Abstract: This class is aimed at machine learning practitioners who are already familiar with the basics of Deep Learning or Apache Spark. We will train and deploy Distributed Tensorflow models written in Python using only open source platforms including Tensorflow, Spark, Jupyter Notebook, and Hops Hadoop. We will show you how you can scale out training to reduce training time by an order of magnitude for certain classes of Deep Neural Networks. We will show you, step-by-step, how Facebook reduced training time for a ConvNet trained on the ImageNet dataset by a factor 200+ for a 256-GPU cluster. We will also show you how to embed Deep Neural Networks (DNNs) in production pipelines for both training and inference using Apache Spark. In particular, we will look at Yahoo’s TensorflowOnSpark as one such platform.
We will elucidate the trade-offs in scaling out the whole stack, from the network level (and the use of gRPC, RDMA, or MPI), to using multiple GPUs per host, to the model level training decisions such as batch sizes and when to use synchronous or asynchronous distributed training.

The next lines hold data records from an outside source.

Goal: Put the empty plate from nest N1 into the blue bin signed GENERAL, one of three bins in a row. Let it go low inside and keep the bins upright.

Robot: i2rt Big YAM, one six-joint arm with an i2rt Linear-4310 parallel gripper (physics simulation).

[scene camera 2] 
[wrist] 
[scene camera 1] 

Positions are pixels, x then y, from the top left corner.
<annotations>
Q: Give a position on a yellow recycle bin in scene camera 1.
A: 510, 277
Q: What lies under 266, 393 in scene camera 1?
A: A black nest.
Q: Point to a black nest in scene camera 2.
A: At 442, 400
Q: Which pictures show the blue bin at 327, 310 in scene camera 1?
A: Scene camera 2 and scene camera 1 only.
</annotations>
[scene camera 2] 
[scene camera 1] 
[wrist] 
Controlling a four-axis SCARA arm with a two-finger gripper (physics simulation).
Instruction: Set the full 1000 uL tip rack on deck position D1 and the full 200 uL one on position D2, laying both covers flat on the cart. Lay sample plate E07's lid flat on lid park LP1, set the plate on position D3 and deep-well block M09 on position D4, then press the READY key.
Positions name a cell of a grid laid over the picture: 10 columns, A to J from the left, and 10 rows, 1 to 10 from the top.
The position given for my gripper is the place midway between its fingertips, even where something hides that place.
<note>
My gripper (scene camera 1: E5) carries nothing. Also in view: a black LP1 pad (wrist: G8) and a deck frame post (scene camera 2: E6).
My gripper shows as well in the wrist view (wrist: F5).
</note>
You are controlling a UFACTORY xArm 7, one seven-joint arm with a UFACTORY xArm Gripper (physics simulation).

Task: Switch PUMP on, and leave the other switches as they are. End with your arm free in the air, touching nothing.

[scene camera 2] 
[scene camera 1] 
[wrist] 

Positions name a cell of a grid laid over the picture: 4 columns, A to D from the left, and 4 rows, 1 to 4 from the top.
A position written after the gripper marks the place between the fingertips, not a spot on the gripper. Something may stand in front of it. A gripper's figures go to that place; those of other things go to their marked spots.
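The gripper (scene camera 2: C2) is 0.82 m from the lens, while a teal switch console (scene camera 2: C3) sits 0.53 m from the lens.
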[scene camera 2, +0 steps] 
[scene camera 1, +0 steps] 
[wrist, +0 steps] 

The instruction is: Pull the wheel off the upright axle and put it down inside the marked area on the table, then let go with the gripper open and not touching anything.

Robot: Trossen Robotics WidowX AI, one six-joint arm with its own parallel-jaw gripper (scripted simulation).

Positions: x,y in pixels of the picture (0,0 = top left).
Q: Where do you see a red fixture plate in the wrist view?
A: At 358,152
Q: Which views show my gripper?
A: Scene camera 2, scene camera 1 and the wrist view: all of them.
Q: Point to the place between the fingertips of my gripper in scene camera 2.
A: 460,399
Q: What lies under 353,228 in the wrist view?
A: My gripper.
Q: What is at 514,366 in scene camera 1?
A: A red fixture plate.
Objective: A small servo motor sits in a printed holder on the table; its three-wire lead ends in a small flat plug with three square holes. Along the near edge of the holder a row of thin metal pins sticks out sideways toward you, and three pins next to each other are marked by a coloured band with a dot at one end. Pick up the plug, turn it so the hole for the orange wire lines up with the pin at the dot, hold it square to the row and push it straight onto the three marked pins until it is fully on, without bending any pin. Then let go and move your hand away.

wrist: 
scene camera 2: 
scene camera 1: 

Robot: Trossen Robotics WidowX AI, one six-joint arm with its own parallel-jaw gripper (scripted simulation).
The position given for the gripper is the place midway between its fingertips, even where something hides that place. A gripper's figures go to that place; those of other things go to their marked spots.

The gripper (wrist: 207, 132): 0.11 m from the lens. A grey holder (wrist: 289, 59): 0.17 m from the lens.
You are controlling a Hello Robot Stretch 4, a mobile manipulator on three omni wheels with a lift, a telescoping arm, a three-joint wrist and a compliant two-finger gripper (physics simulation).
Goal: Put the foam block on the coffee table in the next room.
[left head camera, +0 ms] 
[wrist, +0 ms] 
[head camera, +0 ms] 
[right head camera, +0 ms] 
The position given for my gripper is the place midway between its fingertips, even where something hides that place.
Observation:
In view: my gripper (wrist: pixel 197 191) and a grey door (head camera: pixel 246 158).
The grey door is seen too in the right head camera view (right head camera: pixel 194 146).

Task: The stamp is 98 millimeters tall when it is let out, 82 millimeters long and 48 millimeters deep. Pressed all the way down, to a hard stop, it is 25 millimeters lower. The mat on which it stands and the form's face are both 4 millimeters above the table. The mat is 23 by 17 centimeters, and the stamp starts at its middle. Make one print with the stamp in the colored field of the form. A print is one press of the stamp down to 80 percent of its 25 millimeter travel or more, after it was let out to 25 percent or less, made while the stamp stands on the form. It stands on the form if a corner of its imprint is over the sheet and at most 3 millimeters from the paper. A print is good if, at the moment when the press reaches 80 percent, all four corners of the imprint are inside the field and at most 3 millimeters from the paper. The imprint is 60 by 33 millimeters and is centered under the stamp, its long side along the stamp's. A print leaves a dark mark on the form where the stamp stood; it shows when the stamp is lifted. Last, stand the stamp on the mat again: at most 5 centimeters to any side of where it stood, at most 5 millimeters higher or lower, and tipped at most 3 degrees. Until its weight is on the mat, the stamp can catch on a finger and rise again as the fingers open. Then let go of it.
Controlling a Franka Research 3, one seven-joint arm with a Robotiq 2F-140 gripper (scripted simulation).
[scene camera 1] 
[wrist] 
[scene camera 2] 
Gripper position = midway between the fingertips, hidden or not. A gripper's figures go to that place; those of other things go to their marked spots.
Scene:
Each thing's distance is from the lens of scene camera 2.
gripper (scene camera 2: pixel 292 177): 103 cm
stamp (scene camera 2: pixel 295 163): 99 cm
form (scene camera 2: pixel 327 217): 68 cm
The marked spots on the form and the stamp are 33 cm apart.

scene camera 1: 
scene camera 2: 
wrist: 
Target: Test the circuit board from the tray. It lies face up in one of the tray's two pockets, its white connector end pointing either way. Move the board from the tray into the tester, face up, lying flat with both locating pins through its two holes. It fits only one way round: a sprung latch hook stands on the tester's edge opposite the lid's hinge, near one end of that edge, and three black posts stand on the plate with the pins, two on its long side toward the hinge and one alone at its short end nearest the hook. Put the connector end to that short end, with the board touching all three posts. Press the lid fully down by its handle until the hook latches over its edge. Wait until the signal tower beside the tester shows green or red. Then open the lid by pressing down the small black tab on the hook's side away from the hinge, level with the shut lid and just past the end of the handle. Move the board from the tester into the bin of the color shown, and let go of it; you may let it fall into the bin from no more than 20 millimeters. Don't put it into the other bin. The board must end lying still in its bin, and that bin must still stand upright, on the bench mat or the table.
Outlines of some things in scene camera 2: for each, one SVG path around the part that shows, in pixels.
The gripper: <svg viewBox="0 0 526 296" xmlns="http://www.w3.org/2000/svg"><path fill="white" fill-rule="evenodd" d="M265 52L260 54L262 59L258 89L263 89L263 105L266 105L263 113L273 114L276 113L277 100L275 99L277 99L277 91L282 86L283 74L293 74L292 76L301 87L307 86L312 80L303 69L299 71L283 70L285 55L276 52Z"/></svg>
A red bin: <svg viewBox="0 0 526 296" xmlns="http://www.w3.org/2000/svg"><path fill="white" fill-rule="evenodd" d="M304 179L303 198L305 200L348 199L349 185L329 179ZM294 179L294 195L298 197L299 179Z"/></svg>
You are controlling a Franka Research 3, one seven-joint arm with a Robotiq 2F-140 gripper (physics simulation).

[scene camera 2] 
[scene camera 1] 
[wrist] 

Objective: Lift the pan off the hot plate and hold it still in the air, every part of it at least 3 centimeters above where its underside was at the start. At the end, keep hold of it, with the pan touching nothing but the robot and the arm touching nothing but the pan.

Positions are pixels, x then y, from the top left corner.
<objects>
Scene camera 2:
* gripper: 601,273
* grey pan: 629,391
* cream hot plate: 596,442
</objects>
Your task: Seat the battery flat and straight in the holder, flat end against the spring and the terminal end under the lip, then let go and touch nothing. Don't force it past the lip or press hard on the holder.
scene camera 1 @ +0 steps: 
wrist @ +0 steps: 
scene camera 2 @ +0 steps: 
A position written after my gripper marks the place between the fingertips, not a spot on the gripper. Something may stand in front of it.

Practically, we will work with real-world datasets (including ImageNet) that can be downloaded with just a couple of clicks using Open Datasets from Hops Hadoop. We will base our tutorial on exercises given to students in Sweden’s first graduate course on Deep Learning – ID2223 at KTH. We will provide both a virtual machine instance and (if desired) access to the same cluster used in our course, at www.hops.site.
All code and datasets are 100% open source. Code is available from Github at https://github.com/hopshadoop, while datasets are available from Hops Hadoop at www.hops.io.
Bio: Fabio Buso is a research engineer at RISE SICS. He works on the Hops platform, where he has led the development of a strongly consistent metastore for Apache Hive on Hops. He is currently working on developing a Feature Store for machine learning on Hops and integration of Tensorflow.
Fabio has an international background, holding a master's degree in Cloud Computing and Services, with a focus on data intensive applications, from a joint program between KTH Stockholm and TU Berlin.